Adding Williston Assets
Consolidation continues in the Rockies as operators search for high-reward bolt-on opportunities and acquisition targets to supplement growth through the drill bit. The latest examples occurred in late May when first Chevron Corp. revealed a definitive agreement to acquire PDC Energy Inc. and its 275,000 net acres in the D-J Basin, and then Chord Energy Corp. unveiled plans to acquire XTO Energy’s Williston holdings—including 62,000 net acres, 123 estimated net 10,000-foot equivalent drilling locations, largely undeveloped drilling spacing units, and more than 6,000 boe/d of production.
On May 22, Chord announced a tentative deal to acquire XTO Energy’s Williston assets, which include 62,000 net acres and 123 estimated net locations.
Chord Energy was formed last year through the merger of Oasis Petroleum Inc. and Whiting Petroleum Corp. While the Houston-based company works toward closing the deal with XTO, it continues to develop its existing 963,000 net-acre Williston position and 73% working interest with four active rigs.
With the acquisition this year, the company expects to spend 80% of its $825 million-$865 million budget on drilling and completion work in North Dakota, according to its latest investor presentation.
Investment, largely across North Dakota’s Williams, McKenzie, Mountrail and Dunn counties, includes 30% at Indian Hills, the city of Williston and Painted Woods; 20% at Sanish; 15% at Foreman Butte and Hidden Bench; and 5-10% at Wild Basin and South Nesson, Fort Berthold, Alger, Red Bank and Cassandra.
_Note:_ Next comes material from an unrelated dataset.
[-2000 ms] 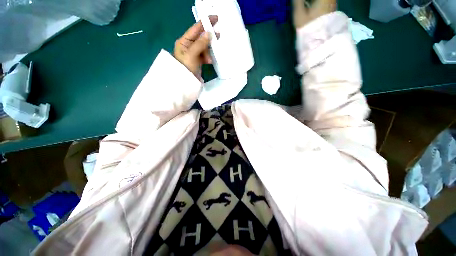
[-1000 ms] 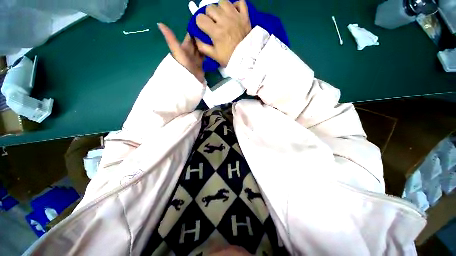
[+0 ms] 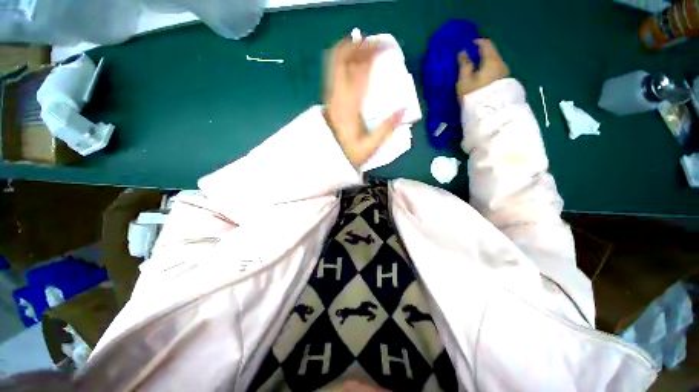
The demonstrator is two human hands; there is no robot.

In May, the company reported a decade of drilling inventory with 1,085 locations considered economic at a $60 breakeven oil price. On its current acreage, Chord says three-mile lateral designs are resulting in a 43% uplift in cumulative oil production with a 54% gain at Indian Hills. Extensive analogs across the Williston validate drilling efficiencies and EUR uplift, the company says. Drilling times on three-mile laterals are averaging only 14.2 days from spud to rig release.
Chord’s reported first-quarter production was 165,000 boe/d, including 95,000 bbl/d of oil.